Once the line containing "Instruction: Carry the" is found in the records below, return it and each following line exactly, up to and including the line containing "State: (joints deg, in", and nothing else.

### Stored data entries
———

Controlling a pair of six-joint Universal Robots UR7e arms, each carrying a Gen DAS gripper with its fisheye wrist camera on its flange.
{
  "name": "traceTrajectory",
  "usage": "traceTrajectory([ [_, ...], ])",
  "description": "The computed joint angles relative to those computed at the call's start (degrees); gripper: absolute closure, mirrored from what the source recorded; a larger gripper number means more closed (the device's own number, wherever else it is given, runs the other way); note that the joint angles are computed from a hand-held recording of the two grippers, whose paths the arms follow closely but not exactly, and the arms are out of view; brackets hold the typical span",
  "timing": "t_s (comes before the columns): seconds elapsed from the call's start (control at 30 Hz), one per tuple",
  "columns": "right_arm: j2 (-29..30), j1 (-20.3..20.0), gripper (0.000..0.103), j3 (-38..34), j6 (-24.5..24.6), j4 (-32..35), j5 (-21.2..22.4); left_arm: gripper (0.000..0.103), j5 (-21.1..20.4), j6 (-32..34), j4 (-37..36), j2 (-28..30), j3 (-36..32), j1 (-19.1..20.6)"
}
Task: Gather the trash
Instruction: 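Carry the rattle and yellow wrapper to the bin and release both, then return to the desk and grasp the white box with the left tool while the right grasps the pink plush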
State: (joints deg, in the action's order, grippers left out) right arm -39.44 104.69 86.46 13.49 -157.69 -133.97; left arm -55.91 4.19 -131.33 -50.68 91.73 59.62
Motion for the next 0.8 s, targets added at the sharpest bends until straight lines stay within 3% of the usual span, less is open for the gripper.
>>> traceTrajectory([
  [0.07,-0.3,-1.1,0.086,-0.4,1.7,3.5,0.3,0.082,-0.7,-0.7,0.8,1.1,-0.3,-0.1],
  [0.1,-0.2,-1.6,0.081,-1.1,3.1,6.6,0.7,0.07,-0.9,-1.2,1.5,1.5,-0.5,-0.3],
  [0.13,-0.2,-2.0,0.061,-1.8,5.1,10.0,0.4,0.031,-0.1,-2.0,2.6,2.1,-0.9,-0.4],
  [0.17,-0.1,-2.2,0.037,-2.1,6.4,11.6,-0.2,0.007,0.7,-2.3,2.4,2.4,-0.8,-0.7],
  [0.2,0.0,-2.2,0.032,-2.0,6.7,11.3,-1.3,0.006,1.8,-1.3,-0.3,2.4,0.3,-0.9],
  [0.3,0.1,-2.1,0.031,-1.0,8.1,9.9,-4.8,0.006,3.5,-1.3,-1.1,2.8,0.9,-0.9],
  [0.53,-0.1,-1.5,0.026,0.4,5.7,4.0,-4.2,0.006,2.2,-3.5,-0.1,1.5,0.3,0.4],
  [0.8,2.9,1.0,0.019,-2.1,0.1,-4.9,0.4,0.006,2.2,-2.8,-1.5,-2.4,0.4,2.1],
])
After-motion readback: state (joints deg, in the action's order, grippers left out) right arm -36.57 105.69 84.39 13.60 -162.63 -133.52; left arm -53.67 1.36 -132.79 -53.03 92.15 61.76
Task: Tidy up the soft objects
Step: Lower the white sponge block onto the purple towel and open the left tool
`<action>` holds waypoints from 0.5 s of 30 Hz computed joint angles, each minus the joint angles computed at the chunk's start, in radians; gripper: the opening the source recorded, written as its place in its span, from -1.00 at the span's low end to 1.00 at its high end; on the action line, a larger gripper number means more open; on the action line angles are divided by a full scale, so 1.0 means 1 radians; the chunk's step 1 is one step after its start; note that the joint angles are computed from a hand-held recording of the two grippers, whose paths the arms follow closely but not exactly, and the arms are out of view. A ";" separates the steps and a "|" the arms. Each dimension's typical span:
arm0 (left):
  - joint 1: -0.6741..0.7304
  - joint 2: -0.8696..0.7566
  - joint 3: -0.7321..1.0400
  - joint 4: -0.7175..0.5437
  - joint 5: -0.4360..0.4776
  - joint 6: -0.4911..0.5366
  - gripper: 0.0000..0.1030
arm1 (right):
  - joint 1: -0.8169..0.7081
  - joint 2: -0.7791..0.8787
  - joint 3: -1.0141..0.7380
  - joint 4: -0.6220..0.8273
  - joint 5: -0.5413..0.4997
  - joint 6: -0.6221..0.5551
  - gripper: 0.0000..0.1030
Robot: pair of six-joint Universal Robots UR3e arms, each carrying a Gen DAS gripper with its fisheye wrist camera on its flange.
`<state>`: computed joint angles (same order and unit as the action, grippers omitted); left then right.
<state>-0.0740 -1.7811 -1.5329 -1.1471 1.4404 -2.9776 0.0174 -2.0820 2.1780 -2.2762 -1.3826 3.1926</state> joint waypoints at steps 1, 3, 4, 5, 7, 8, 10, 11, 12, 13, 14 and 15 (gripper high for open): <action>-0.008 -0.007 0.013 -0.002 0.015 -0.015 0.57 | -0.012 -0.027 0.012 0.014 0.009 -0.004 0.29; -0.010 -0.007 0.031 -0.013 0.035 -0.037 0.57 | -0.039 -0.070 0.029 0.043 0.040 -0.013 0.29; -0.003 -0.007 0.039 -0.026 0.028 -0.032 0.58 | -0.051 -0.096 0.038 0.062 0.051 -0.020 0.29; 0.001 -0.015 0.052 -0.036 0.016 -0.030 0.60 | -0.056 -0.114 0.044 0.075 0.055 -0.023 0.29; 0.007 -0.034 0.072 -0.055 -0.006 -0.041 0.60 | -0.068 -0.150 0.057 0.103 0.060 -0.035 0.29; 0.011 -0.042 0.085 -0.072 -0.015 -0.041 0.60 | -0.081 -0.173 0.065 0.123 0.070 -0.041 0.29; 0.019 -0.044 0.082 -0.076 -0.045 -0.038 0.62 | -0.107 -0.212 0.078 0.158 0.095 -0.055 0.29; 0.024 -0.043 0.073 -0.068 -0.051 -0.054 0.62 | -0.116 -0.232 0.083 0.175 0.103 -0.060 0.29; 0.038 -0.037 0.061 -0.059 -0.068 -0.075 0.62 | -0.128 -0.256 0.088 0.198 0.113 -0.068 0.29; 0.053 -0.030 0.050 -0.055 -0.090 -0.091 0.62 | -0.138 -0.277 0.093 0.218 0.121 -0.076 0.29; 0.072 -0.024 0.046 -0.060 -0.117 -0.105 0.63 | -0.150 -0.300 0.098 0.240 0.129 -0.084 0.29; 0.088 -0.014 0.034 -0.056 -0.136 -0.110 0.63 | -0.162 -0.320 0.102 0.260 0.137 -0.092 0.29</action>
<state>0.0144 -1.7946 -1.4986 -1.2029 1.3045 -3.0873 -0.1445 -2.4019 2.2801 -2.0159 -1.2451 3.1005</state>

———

### Answer to this exercise
Instruction: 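Carry the rattle and yellow wrapper to the bin and release both, then return to the desk and grasp the white box with the left tool while the right grasps the pink plush
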State: (joints deg, in the action's order, grippers left out) right arm -39.44 104.69 86.46 13.49 -157.69 -133.97; left arm -55.91 4.19 -131.33 -50.68 91.73 59.62

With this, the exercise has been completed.